None of them specifically, and that's the point. ChatGPT uses Bing, Claude uses Brave Search, Gemini uses Google Search, and Perplexity runs its own retrieval system. A strategy optimized for one platform's retrieval mechanics may not transfer to another. The practitioners who'll be visible across platforms are the ones building genuine authority fundamentals: substantive content, external presence, entity consistency, and freshness.

Can I measure my AI visibility?

Only partially. Every measurement tool tracks explicit citations, the smallest tier of how AI uses information. AI also mentions sources anonymously and absorbs information into training data permanently, neither of which is measurable. On top of that, nearly 20% of GPT-4o's explicit citations are fabricated, and the same prompt produces different results almost every time. You can track directional trends, but don't mistake any single measurement for ground truth.

How often should I update content for AI visibility?

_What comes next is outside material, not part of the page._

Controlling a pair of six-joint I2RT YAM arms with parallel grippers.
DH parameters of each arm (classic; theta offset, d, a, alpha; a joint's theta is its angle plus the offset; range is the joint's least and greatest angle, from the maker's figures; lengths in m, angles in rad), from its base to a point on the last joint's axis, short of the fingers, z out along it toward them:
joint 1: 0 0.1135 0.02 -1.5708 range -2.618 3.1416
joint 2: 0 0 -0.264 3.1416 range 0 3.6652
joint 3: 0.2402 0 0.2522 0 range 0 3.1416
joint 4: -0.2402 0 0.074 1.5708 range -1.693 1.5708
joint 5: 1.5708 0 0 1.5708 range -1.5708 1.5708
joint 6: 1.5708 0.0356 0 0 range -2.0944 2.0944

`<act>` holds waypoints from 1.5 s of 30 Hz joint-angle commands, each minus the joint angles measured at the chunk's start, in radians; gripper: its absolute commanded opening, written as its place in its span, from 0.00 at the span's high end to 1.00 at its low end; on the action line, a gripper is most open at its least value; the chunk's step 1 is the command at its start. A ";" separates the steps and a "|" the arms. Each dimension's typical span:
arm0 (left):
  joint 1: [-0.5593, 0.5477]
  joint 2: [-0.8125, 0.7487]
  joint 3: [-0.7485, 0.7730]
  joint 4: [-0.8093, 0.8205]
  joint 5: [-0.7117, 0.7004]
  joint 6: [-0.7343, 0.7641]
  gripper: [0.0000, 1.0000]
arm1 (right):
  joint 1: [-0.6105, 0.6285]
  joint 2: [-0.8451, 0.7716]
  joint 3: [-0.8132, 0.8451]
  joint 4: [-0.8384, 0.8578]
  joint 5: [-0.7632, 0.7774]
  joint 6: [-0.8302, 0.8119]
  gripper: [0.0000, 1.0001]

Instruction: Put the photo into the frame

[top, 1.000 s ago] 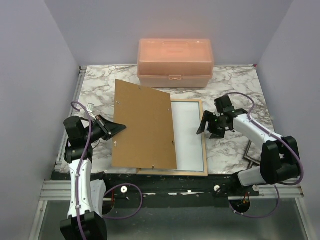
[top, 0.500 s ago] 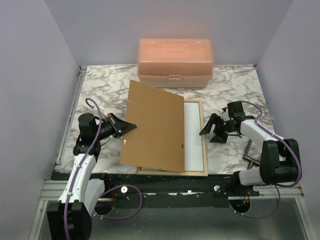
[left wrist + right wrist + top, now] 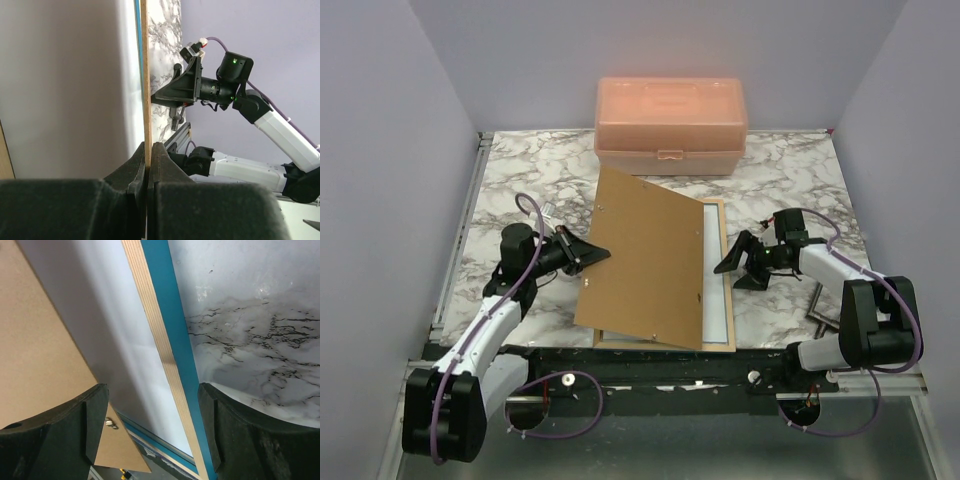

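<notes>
The frame (image 3: 728,300) lies flat on the marble table, its light wood rim showing at the right and near sides. Inside it lies a plain white sheet (image 3: 714,270), apparently the photo's back. My left gripper (image 3: 601,254) is shut on the left edge of the brown backing board (image 3: 645,260), which hangs tilted over the frame and hides most of it. In the left wrist view the board's thin edge (image 3: 145,75) runs up from the shut gripper (image 3: 149,156). My right gripper (image 3: 730,264) is open, and in its wrist view the frame's wood-and-blue rim (image 3: 165,340) passes between the fingers (image 3: 95,415).
A pale orange plastic box (image 3: 670,125) stands at the back of the table. A small dark-edged object (image 3: 820,305) lies by the right arm's base. Purple walls close in both sides, and a metal rail runs along the near edge.
My left gripper has carried the backing board to the right, so it covers more of the white sheet. The right gripper has dropped slightly, staying open at the frame's right rim.
</notes>
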 commanded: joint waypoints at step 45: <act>-0.219 0.492 -0.119 0.706 -0.232 -0.177 1.00 | -0.007 0.010 -0.071 0.105 -0.060 0.048 0.22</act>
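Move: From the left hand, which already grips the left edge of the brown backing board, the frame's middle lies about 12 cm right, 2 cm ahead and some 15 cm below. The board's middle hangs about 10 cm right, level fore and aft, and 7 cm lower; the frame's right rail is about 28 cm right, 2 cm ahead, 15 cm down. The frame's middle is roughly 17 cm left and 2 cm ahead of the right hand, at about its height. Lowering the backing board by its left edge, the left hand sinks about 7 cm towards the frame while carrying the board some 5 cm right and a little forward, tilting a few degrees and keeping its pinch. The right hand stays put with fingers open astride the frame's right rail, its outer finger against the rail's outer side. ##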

The SE Ranking study found that content updated within three months averaged approximately 6 citations, compared to 3.6 for older content, though freshness may also be a proxy for other signals like backlinks and traffic. The principle is consistent across studies: actively maintained content outperforms content left to age. Focus on keeping your highest-value pages current rather than updating everything on a rigid schedule.

Sources

SE Ranking analysis of 129,000+ websites (December 2025), as reported by GEOReport.ai
Strauss, I. (2025). "The Attribution Crisis in LLM Search Results." arXiv:2508.00838. ~14,000 real-world conversations.
arXiv: "Source Coverage and Citation Bias in LLM-based vs. Traditional Search Engines" (2025). 55,936 queries across 6 LLM search engines and 2 traditional search engines.
Farahani, M. & Johansson, R. (2024). "Deciphering the Interplay of Parametric and Non-parametric Memory in Retrieval-augmented Language Models." EMNLP 2024. arXiv:2410.05162.
Linardon, J. et al. (2025). "Influence of Topic Familiarity and Prompt Specificity on Citation Fabrication." JMIR Mental Health, 12, e80371. DOI: 10.2196/80371.
Fishkin, R. & O'Donnell, P. (2026). "AIs are highly inconsistent when recommending brands or products." SparkToro. ~3,000 prompt runs.
SearchAtlas: schema markup and AI citation analysis (December 2025).
SALT.agency: analysis of 107,352 websites in Google AI Mode citations (September 2025).
Williams-Cook, M. (2026). Invalid JSON-LD schema extraction experiment. Search Engine Roundtable, February 2026.
Yang, A. (2025). "How Schema Markup Might Actually Work in AI Search." Medium, December 2025. References SearchVIU (0/5 extraction) and AISO (+30% with visible content) experiments.
Gnuse, A. "How to get cited by ChatGPT: the content traits LLMs quote most." Search Engine Land. Answer capsule analysis.

Every data point in this article reflects what one study found at a specific point in time. The field is moving fast. Treat everything here, including the contradictions, as a snapshot, not a verdict.